» **Goal of the exercise**:
Only one stretch of the listing below is wanted: every line from the first to the line containing "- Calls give", set down exactly.

» **Supplied information**:
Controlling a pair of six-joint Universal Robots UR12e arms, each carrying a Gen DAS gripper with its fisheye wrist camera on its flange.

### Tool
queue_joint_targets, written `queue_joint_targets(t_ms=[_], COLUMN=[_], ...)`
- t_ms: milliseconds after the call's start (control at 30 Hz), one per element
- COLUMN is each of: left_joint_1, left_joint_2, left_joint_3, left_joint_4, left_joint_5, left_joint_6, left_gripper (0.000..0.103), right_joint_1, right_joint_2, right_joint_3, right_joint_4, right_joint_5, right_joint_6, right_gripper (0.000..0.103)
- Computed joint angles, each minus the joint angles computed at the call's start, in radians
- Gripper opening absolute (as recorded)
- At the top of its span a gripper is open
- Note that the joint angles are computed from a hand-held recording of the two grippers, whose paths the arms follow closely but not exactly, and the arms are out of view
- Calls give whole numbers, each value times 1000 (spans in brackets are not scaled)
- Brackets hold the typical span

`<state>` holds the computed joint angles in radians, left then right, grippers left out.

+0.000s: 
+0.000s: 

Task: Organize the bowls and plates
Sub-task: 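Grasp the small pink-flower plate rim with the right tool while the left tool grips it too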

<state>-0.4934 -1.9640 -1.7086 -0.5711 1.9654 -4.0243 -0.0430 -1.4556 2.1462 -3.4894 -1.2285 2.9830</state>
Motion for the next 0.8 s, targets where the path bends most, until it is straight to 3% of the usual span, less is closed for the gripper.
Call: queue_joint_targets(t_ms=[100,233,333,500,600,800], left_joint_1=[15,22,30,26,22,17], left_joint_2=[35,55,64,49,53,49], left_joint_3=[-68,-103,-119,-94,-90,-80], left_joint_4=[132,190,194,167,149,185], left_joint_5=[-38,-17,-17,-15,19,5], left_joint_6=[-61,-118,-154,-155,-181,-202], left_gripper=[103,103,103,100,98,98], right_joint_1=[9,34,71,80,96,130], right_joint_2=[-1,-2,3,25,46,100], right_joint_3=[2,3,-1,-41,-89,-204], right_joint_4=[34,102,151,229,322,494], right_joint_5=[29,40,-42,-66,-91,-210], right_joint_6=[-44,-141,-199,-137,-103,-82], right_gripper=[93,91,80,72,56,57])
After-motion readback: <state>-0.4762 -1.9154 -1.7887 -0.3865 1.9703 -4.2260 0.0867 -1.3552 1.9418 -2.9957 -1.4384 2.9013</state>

» **Exercise response**:
Controlling a pair of six-joint Universal Robots UR12e arms, each carrying a Gen DAS gripper with its fisheye wrist camera on its flange.

### Tool
queue_joint_targets, written `queue_joint_targets(t_ms=[_], COLUMN=[_], ...)`
- t_ms: milliseconds after the call's start (control at 30 Hz), one per element
- COLUMN is each of: left_joint_1, left_joint_2, left_joint_3, left_joint_4, left_joint_5, left_joint_6, left_gripper (0.000..0.103), right_joint_1, right_joint_2, right_joint_3, right_joint_4, right_joint_5, right_joint_6, right_gripper (0.000..0.103)
- Computed joint angles, each minus the joint angles computed at the call's start, in radians
- Gripper opening absolute (as recorded)
- At the top of its span a gripper is open
- Note that the joint angles are computed from a hand-held recording of the two grippers, whose paths the arms follow closely but not exactly, and the arms are out of view
- Calls give whole numbers, each value times 1000 (spans in brackets are not scaled)

Besides this answer, nothing more is needed.